An analytical model of Faraday rotation in hot alkali metal vapours

TL;DR

This paper develops an analytical model for Faraday rotation in hot alkali vapours, accurately predicting rotation and absorption spectra, and identifies regimes where hyperfine pumping effects are negligible.

Contribution

It introduces a simple analytical model for off-resonant Faraday rotation applicable to all hot alkali vapours, validated against experimental data.

Findings

Model predicts Faraday rotation within 1% accuracy at high temperatures.

Identifies a weak probe intensity limit where hyperfine pumping is negligible.

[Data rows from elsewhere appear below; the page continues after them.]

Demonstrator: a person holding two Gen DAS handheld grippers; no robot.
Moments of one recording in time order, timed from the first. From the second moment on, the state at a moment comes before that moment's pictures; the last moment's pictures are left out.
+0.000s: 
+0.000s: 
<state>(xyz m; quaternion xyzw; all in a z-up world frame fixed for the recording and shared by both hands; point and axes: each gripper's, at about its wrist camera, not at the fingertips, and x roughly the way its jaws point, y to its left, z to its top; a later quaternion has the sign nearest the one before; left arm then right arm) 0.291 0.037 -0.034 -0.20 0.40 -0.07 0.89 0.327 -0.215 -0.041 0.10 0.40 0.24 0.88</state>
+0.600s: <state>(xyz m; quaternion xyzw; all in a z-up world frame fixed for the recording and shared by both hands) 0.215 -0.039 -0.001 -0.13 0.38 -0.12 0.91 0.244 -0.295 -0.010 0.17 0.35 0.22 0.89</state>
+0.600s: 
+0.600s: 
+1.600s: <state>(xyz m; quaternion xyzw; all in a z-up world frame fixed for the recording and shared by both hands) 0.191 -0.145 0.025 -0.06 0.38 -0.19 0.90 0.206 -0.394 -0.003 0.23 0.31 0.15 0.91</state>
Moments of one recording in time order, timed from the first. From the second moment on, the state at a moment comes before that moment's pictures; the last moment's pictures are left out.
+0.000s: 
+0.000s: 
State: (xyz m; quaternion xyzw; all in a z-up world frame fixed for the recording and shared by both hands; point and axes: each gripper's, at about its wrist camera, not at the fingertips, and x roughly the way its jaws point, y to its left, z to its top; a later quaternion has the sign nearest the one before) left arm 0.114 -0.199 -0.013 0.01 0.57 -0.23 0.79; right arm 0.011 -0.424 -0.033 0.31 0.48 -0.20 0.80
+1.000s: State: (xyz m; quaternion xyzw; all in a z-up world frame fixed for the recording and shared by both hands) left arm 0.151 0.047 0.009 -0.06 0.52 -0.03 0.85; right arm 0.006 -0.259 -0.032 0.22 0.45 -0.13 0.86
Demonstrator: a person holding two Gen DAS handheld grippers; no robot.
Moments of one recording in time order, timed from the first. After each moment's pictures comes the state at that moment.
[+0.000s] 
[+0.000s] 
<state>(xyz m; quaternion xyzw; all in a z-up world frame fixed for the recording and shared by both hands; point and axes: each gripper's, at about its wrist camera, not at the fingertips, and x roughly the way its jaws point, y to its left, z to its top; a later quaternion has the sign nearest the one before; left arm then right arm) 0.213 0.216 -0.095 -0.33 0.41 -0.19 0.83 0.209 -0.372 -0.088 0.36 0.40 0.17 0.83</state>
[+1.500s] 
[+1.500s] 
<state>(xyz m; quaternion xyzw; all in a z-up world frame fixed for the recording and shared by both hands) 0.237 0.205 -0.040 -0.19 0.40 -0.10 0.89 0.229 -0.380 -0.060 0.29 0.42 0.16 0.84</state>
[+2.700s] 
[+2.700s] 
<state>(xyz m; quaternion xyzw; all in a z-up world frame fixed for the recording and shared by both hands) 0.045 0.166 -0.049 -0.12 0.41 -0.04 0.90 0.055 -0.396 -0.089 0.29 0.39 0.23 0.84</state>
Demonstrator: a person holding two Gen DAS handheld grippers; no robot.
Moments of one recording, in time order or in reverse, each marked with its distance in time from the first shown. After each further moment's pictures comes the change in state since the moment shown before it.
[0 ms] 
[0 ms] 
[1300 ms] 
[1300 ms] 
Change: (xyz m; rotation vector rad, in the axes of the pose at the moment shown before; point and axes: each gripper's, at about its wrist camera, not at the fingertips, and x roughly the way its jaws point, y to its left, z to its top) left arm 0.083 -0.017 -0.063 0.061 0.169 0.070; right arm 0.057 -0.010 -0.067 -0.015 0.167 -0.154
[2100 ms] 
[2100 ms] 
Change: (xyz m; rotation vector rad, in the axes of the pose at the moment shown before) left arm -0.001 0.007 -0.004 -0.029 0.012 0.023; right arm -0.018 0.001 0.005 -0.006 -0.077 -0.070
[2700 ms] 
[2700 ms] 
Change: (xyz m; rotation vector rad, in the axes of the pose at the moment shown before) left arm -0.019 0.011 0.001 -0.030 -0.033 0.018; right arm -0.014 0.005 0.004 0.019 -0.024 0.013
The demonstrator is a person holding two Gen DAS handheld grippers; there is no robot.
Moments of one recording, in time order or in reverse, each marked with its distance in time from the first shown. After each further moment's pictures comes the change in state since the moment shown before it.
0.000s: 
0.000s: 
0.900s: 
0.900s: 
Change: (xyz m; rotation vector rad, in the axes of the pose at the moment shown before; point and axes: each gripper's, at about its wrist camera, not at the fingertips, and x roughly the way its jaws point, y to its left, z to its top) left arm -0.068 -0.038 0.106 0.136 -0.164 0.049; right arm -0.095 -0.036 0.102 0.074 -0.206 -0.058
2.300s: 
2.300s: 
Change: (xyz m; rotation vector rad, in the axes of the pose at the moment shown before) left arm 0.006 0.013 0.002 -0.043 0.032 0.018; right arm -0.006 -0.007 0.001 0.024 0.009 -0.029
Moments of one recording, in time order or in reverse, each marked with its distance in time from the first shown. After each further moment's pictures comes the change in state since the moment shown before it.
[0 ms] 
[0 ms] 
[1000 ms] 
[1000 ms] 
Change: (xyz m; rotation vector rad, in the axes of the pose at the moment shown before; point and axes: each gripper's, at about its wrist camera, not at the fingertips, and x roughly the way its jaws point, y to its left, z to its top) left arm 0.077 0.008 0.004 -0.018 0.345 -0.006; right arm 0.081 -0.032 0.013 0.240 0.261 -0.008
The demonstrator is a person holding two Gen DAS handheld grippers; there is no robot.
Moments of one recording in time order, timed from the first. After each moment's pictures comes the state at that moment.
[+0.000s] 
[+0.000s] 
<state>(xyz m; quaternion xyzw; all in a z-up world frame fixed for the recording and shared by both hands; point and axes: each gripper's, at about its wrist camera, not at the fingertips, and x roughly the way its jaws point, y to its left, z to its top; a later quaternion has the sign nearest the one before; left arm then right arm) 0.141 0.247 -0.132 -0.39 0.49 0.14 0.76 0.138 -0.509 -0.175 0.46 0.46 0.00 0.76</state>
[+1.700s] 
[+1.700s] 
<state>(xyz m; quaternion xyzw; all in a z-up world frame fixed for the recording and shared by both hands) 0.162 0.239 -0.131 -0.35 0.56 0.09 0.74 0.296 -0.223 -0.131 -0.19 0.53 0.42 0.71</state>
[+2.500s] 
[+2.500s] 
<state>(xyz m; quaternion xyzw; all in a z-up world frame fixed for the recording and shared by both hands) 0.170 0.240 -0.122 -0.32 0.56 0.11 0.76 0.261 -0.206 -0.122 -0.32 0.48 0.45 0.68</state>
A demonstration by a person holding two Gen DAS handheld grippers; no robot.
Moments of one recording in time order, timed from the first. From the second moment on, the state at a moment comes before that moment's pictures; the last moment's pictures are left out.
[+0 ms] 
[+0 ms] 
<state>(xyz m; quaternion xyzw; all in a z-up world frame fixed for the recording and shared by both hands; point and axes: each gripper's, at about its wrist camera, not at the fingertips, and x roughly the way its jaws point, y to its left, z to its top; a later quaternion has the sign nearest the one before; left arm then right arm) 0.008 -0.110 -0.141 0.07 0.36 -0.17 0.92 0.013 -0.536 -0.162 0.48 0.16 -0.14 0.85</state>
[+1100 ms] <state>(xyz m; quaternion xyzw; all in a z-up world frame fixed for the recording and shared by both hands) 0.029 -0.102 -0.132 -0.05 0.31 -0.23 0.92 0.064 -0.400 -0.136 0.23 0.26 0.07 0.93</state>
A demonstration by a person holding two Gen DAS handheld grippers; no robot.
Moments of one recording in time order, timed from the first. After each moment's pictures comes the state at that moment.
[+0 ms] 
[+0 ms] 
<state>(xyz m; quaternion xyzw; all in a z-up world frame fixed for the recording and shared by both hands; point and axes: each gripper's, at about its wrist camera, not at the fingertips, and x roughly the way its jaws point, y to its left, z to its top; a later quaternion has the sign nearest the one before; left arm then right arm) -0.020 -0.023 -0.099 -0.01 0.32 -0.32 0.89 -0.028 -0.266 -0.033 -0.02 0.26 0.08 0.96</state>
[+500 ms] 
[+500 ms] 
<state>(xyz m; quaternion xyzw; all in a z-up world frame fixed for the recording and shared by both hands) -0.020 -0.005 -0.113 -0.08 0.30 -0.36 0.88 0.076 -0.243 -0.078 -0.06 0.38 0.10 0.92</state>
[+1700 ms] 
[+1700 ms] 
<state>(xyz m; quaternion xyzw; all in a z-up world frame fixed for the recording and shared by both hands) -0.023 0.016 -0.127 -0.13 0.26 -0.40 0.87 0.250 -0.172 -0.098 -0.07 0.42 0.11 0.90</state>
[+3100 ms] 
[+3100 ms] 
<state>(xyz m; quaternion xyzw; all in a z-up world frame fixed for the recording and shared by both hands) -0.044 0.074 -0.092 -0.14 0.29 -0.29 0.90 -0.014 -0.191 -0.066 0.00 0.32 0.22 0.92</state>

Computer code accurately predicts Doppler-broadened spectra within 0.5% rms deviation.

Abstract

We report a thorough investigation into the absorptive and dispersive properties of hot caesium vapour, culminating in the development of a simple analytical model for off-resonant Faraday rotation. The model, applicable to all hot alkali metal vapours, is seen to predict the rotation observed in caesium, at temperatures as high as 115 $^{\circ}$C, to within 1% accuracy for probe light detuned by greater than 2 GHz from the $D_{2}$ lines. We also demonstrate the existence of a weak probe intensity limit, below which the effect of hyperfine pumping is negligible. Following the identification of this regime we validate a more comprehensive model for the absorption and dispersion in the vicinity of the $D_{2}$ lines, implemented in the form of a computer code. We demonstrate the ability of this model to predict Doppler-broadened spectra to within 0.5% rms deviation for temperatures up to 50 $^{\circ}$C.